Going global – GDS wants to open up Digital Marketplace to emerging economies


The Government Digital Service (GDS) has announced plans to expand the Digital Marketplace, making it a platform for governments around the world to use.

global digital marketplace gdsThe Government Digital Service (GDS) has announced plans to take its innovative procurement platform, the Digital Marketplace, global. It foresees an opportunity for suppliers to sell their services via the frameworks on the Digital Marketplace to countries overseas, particularly emerging economies.

Services on the Digital Marketplace – which includes the G-Cloud and Digital Specialists and Outcomes frameworks – have been limited to public sector organisations in the UK.

The Digital Marketplace has helped to transform and simplify the selling of cloud and digital services to UK government buyers. It intends to provide a transparent, searchable platform, with the aim of democratising procurement in government, which has traditionally been dominated by a handful of large SIs.

A total of £3.2 billion has been spent through the Digital Marketplace in just under 6 years. Of that total, 48% is spent with SMEs – that’s £1.43 of every £3.

That being said, problems still remain with the current iteration of the Digital Marketplace, with complaints being aired regularly by suppliers and buyers.

GDS, however, has revealed that it received funding from the Foreign and Commonwealth Office to expand the Digital Marketplace, as part of their work on anti-corruption.

GDS said in a blog this week that it is now ready to “go global” with the platform, but that it needs help with the development.

It said:

We’re working on a project called Global Digital Marketplace. As the name suggests, it’s an expansion of the Digital Marketplace that will be open to international governments. And it means UK suppliers will have access to the global market.

Global Digital Marketplace is a partnership between GDS and the Foreign and Commonwealth Office. It aims to help international governments make their procurement more transparent, in order to prevent corruption and to boost their digital, data and technology sectors.

We announced the project at an event last September, where we looked at how Global Digital Marketplace could support emerging economies to deliver better public services and reform their digital and technology procurement.

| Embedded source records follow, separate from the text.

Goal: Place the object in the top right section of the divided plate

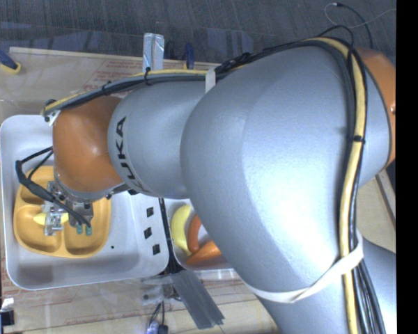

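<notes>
The letters "KUKA" run in black down the grey arm point(265, 179), just beside the orange band point(87, 145) above the wrist; no other writing can be read. The arm takes up most of the view and hides nearly all of the right bin point(177, 259) and the middle of the bench point(70, 68). The gripper point(66, 218) hangs over the yellow divided plate point(28, 221), which lies in the left bin point(70, 270) toward its left side. The metal parts at its tip are small and tangled with black cable, so whether the fingers are spread or pressed together cannot be told, nor whether anything sits between them. A small green bit point(88, 231) shows at the tip, over the plate's near sections; what it is cannot be made out. In the right bin, at its left edge, a yellow object point(181, 232) and an orange object point(205, 255) peek out from under the arm, both partly covered. The bench is pale wood with a clear sheet at its near edge, and beyond its far edge lies dark grey carpet point(90, 5). A yellow-and-black cable point(355, 138) runs along the arm.
</notes>
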Robot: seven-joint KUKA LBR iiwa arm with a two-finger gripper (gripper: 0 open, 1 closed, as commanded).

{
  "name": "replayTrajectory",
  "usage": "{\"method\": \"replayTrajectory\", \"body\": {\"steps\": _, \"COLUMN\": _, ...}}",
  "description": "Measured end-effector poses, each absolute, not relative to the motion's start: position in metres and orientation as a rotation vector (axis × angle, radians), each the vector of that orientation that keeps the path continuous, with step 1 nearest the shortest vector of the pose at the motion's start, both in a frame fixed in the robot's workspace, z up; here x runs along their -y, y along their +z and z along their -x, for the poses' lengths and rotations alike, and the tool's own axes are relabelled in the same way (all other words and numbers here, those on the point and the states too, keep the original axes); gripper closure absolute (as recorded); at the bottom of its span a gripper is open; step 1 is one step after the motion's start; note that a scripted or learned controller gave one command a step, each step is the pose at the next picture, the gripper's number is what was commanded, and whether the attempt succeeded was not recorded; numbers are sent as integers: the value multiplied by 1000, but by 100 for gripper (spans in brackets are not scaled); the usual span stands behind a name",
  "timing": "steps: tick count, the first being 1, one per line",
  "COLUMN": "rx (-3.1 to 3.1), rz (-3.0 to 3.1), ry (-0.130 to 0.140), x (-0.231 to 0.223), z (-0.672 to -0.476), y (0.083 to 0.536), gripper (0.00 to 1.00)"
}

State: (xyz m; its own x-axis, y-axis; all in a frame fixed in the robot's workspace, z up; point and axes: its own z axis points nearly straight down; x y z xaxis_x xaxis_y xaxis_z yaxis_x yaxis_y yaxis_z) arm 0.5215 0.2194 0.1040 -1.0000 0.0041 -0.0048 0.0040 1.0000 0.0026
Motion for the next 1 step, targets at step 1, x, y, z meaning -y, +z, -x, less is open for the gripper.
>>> {"method": "replayTrajectory", "body": {"steps": 1, "rx": -3126, "rz": -286, "ry": 0, "x": -147, "z": -553, "y": 257, "gripper": 100}}
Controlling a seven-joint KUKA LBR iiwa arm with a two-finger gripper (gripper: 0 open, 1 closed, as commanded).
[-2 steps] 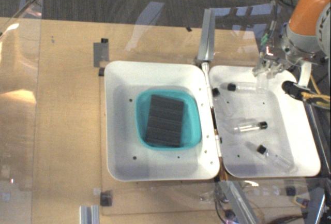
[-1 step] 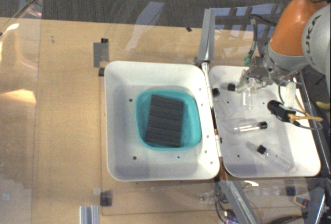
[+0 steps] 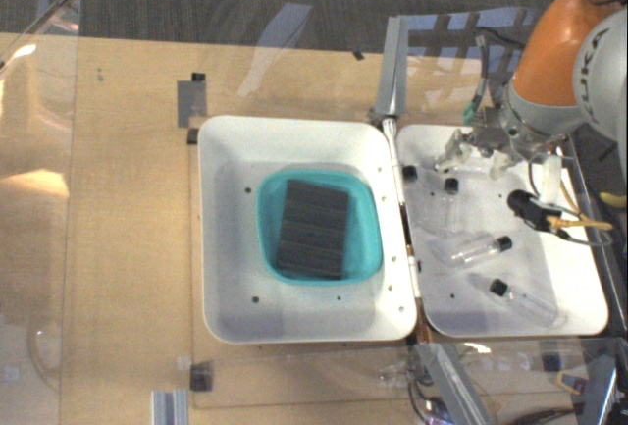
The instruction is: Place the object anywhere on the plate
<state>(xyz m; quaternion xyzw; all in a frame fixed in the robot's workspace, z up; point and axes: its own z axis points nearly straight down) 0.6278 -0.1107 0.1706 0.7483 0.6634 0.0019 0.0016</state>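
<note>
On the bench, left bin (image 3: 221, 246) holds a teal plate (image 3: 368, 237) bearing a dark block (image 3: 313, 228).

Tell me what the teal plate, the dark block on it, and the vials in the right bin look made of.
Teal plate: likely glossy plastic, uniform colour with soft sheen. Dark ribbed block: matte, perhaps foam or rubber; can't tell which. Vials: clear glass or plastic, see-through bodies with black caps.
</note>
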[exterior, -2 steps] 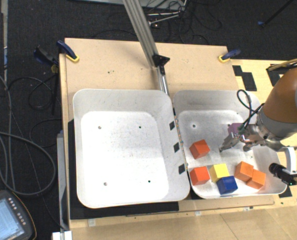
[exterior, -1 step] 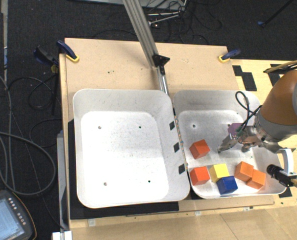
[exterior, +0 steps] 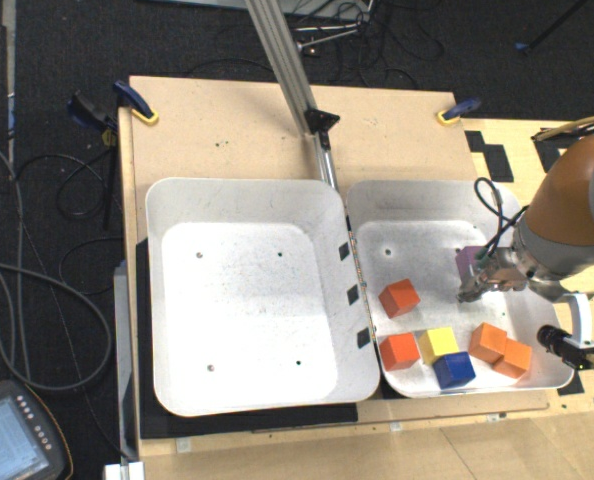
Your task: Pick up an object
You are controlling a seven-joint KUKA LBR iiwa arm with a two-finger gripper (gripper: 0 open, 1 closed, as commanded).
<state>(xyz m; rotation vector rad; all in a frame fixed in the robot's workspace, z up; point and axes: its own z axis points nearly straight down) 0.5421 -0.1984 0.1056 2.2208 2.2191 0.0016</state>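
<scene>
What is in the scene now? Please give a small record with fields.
bench: two white bins side by side
left bin: bare white floor
right bin: holds every block
orange blocks: four
yellow block: touching blue block
purple object: beside end effector
end effector state: cannot tell

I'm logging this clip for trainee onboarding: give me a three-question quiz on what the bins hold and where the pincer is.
1. True or false: the small yellow cube touches the small blue cube.
2. Which white bin holds the blocks: A left, B right?
3. What colour is the block beside the pincer?

Key: 1 true; 2 B; 3 purple.
</scene>
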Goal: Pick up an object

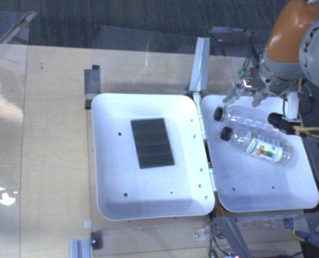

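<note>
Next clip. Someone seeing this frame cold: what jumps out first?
Probably the orange-banded arm at upper right, its gripper poised over the far edge of the right bin. Below it lie two clear plastic bottles with black caps, a plain one and a labelled one. A dark ribbed rectangular pad sits in the left bin.

arm (302, 31) — cut off at right edge | bottle label (262, 149) — unreadable
</note>
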`<state>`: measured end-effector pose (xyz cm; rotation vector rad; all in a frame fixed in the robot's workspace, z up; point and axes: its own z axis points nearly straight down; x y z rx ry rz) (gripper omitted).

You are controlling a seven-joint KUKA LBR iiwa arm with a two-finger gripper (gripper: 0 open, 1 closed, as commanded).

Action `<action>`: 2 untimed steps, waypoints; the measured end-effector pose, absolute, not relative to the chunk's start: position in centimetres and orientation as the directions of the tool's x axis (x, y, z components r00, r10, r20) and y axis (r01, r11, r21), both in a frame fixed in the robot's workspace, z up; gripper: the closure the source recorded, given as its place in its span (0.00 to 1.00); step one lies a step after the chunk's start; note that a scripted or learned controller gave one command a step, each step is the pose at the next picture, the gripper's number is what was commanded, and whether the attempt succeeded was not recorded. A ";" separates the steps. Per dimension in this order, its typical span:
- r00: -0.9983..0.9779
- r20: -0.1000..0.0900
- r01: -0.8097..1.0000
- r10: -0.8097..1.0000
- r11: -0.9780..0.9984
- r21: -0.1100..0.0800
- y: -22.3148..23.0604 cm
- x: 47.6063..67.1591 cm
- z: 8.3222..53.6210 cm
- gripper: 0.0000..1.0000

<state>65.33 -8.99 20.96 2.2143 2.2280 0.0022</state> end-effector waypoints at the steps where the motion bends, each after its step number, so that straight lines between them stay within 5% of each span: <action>1: -0.163 0.000 0.987 0.987 0.163 0.003 -9.5 65.2 10.4 0.00; 2: -0.316 -0.003 0.949 0.949 0.316 0.011 -8.9 61.9 8.9 0.00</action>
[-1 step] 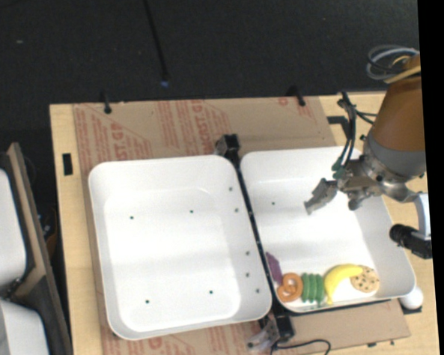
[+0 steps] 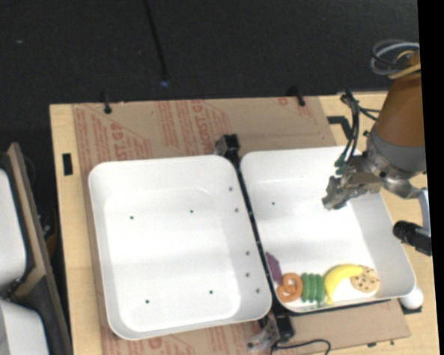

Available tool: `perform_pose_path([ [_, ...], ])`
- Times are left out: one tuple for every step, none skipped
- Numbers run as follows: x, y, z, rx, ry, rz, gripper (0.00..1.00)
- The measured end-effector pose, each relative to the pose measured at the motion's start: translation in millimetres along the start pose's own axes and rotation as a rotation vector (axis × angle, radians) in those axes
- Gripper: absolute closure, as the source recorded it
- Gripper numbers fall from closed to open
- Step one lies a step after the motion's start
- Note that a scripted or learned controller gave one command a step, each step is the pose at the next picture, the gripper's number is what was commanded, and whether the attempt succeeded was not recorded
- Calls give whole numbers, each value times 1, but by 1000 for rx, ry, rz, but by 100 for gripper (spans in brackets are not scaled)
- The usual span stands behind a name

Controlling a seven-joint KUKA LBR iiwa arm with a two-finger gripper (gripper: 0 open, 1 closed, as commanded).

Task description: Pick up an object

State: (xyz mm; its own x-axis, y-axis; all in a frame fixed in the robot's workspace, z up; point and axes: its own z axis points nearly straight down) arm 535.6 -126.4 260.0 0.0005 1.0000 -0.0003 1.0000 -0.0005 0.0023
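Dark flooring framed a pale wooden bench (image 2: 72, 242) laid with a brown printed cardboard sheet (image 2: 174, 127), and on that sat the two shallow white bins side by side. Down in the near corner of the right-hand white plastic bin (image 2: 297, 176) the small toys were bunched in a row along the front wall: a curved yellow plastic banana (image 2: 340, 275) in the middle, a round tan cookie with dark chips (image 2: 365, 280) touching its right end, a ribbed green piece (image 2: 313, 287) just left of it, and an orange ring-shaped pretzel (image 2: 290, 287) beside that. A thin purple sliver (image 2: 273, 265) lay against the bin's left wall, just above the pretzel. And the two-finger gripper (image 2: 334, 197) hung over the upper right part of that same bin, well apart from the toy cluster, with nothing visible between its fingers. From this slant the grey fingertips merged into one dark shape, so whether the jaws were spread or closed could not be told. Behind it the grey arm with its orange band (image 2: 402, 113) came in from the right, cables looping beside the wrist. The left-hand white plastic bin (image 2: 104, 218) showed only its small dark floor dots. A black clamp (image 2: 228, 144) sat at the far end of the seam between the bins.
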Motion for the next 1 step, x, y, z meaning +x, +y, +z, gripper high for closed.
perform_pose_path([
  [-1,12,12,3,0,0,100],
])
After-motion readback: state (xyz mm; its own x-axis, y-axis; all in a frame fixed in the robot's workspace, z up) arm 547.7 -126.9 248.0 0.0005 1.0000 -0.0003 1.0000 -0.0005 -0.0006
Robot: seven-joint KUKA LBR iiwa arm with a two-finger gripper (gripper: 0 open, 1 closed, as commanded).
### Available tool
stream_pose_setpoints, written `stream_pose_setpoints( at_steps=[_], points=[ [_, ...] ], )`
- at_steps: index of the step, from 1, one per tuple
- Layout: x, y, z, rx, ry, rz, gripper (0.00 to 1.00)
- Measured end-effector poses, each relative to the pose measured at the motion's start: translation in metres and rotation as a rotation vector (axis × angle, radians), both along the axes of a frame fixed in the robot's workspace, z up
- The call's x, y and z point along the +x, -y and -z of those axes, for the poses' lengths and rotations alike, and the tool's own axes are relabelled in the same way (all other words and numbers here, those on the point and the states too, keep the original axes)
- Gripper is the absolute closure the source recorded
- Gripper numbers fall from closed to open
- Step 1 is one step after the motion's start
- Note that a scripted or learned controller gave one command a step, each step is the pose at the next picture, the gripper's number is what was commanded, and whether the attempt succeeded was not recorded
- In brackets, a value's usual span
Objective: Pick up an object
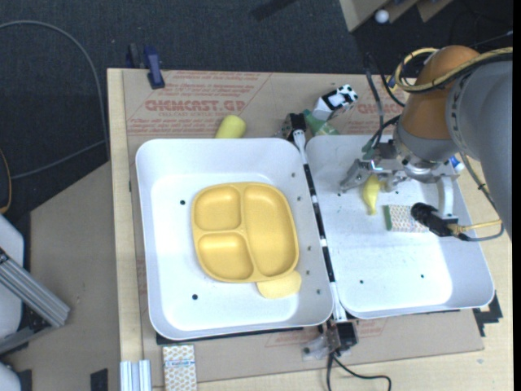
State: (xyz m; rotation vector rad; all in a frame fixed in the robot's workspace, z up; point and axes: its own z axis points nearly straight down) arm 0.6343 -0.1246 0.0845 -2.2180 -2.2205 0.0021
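Camera view has the gripper (370, 177) down in the right bin (407, 275), right over a small yellow banana-shaped toy (371, 195), but we honestly can't tell if the jaws are open, closed or actually on it, so we'd call the pick not done yet. A little patterned sponge pad (402, 217) sits just beside it and could get nudged, while the yellow divided plate (244, 230) in the left bin (163, 218) is well out of the way.

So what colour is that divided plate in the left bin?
Pale yellow, seen plainly in the camera view: the divided plate has three compartments.
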Motion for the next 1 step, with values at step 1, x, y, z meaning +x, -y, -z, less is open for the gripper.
stream_pose_setpoints(
  at_steps=[1],
  points=[
    [0.0007,-0.0004,-0.0105,0.000,0.002,-0.001,1.00]
  ],
)
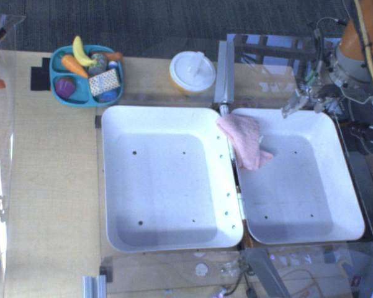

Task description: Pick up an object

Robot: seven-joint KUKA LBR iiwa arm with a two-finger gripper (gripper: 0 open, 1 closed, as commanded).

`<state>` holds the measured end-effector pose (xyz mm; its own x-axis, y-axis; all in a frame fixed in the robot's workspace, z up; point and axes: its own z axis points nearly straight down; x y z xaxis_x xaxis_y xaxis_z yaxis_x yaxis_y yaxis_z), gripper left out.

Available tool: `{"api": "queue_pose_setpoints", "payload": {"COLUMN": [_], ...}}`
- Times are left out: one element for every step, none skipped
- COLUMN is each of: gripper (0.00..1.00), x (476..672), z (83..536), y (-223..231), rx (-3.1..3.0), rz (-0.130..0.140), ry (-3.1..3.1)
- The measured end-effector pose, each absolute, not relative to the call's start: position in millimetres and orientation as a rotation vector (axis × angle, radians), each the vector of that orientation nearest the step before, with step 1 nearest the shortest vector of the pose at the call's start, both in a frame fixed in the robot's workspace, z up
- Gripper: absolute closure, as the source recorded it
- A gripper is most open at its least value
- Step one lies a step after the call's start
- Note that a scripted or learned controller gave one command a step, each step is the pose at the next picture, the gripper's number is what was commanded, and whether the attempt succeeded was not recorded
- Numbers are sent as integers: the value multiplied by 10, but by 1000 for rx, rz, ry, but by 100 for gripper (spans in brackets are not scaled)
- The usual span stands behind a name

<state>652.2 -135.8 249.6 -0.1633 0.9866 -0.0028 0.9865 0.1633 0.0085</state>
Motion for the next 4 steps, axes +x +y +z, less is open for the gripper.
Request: {"api": "queue_pose_setpoints", "payload": {"gripper": [0, 0, 0, 0], "x": [6347, 6163, 5869, 6610], "z": [970, 888, 897, 885], "y": [-1352, -1040, -914, -1010], "rx": [1955, 1679, 1490, 1421], "rz": [6, 8, 9, -1], "ry": [2451, 2644, 2751, 2807]}}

GDS said that it is holding another event next month to further refine how Global Digital Marketplace can work.

It states that the event, which is on the 12th April, is open to government and industry, but particularly digital, data and technology (DDaT) suppliers. GDS wants to hear from both large enterprises and SMEs who are interested in exporting their services globally.

At the event, it will discuss the challenges and opportunities of exporting DDaT services to support global government transformation.
In particular, the event will focus on:

  • plans to work collaboratively with UK DDaT supplier partners
  • plans to support Smart City initiatives around the world
  • How GDS can work with government organisations and suppliers to support international governments to deliver transformation

In other recent news, the Crown Commercial Service (CCS) has made a u-turn on its decision to hold off submissions for the G-Cloud 10 framework for 12 months, announcing that a new version of the framework will now be open for bids in April.

In November, CCS had said that a new version of the G-Cloud framework would be delayed by a year, meaning that a new iteration would not have gone live for two years, prompting dismay from suppliers.

One of the reasons cited by CCS was that it was developing a new version of the Digital Marketplace – although it wasn’t clear whether this global version was the new development in question.

My take

A good opportunity for UK suppliers, particularly within the context of Brexit Britain. Although it can’t be denied that selling to our European partners within the the single market and customs union would have created an even larger opportunity than what suppliers may be now faced with. But nonetheless, this is an idea that has been touted for years and one that could be a huge opportunity for the UK.

Image credit - Sourced via GDS

    1. says:


      as a SaaS provider it is likely that most of these countries will require data residency. It would be useful if GDS helped get NCSC’s 14 Cloud Security Principles adopted by their international partners as that would make it easier to get services like ours through local security accreditations if required.